A robin was enjoying the self seeded young birches, almost matching its red breast. I was excited to see my first Great Spotted Woodpecker today in the trees around the house. I have seen them elsewhere but never here!  Alot of fast and furious pecking in the sycamores. 



















The zwartble hoggs are looking good. They seem to be thriving in this cold weather.  We have Guy putting in a new fence in the Park which will help hugely at gathering time, and give Farmer more flexibility and control on grazing.  



















Coco the puppy seems a bit better than she was last week, and was merrily destroying Christmas decorations and Santa hats this evening as we got the boxes down from the loft and pulled out all those old familiar decorations to dress the tree.  
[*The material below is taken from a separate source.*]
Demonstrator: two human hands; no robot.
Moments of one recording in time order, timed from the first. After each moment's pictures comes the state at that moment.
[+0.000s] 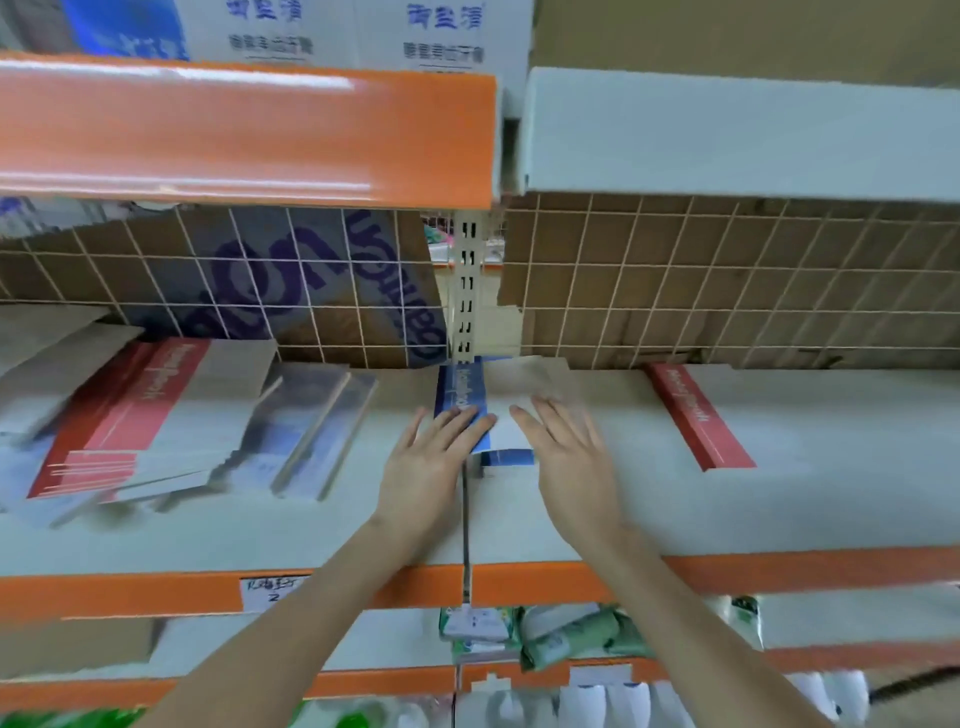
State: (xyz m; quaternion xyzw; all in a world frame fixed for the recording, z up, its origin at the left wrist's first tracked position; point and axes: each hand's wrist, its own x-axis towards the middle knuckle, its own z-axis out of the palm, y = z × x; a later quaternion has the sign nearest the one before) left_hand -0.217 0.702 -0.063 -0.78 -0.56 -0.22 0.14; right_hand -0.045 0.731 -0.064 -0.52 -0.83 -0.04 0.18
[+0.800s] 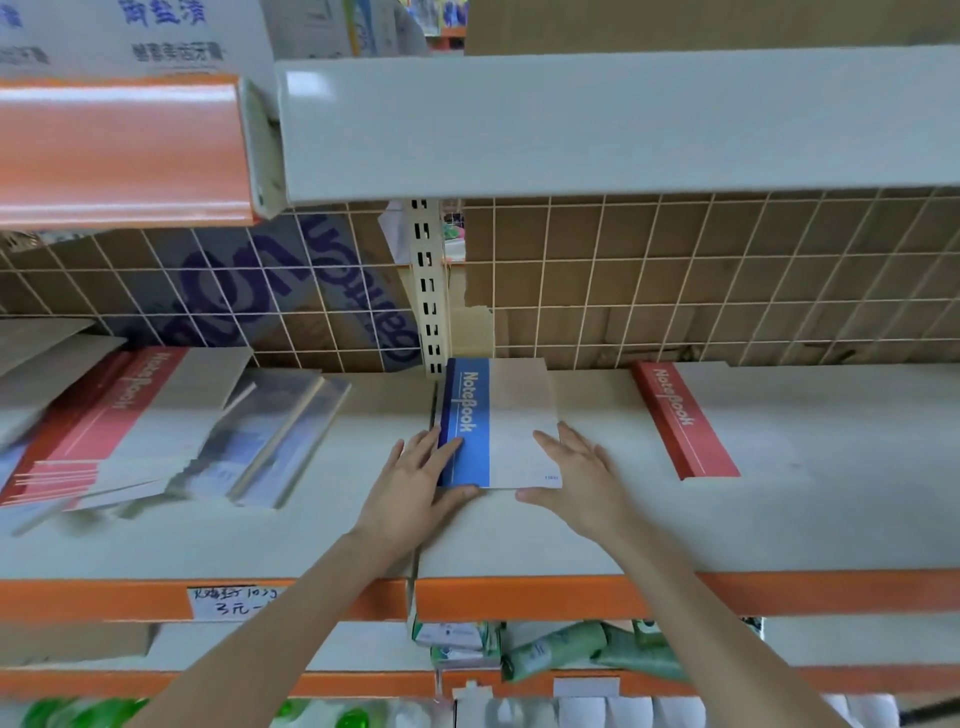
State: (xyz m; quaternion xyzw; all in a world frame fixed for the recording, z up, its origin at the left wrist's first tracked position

We have been seeing alot of the vet recently - a couple of weeks ago, Farmer had a meeting with The Vet to write his Animal Health Plan, which every farmer has to do in conjunction with a vet;  last Wednesday Coco had a blood test taken by The Soon To Be New Vet as we continue to try and work out what is wrong with her, and then on Monday just passed, The Vet came over to Treshnish with Soon to be New Vet to do the routine BVD testing that all herds in Scotland have to have done by February 1st. I dont know when we will hear the BVD blood test results but Coco's came back showing she was in need of some Vitamin B12!  So we will be off back to the vet for her to have an injection next week.

We had an interesting visit a few days ago, from a couple who had lived and worked at Treshnish in the early 1970's.  They knocked on the door just as I was pulling on my wellies and going out somewhere.  Off they went for a walk down to Haunn, but came back the next day for tea. It was fascinating to hear what it was like when they were here. It was also lovely for us to hear their impressions of how things are now!  They lived in Shian, and it was his first farming job.  He worked with Tommy and Colin, and together they looked after 30 cows and about 300 sheep.  There was a manager from Dervaig who would come in to see how they were getting on every now and then! They made silage with the tractor (Massey 35) we bought with the farm in 1994, using the silage pits you can still see in the Haunn field and down below the house.  East, Middle and West were rented out as holiday cottages then, and she looked after that side of things.  There was no mains electricity, though the diesel generators were replaced finally with mains electricity while they were living here.  He talked about what we knew as 'Tommy's shed', long since renovated into an office.  By all accounts, many a dram had been taken in Tommy's shed after working in the fank, and many a story told! 



















Looking over the tree tops to Caliach Point and the faint mountains of Rum behind.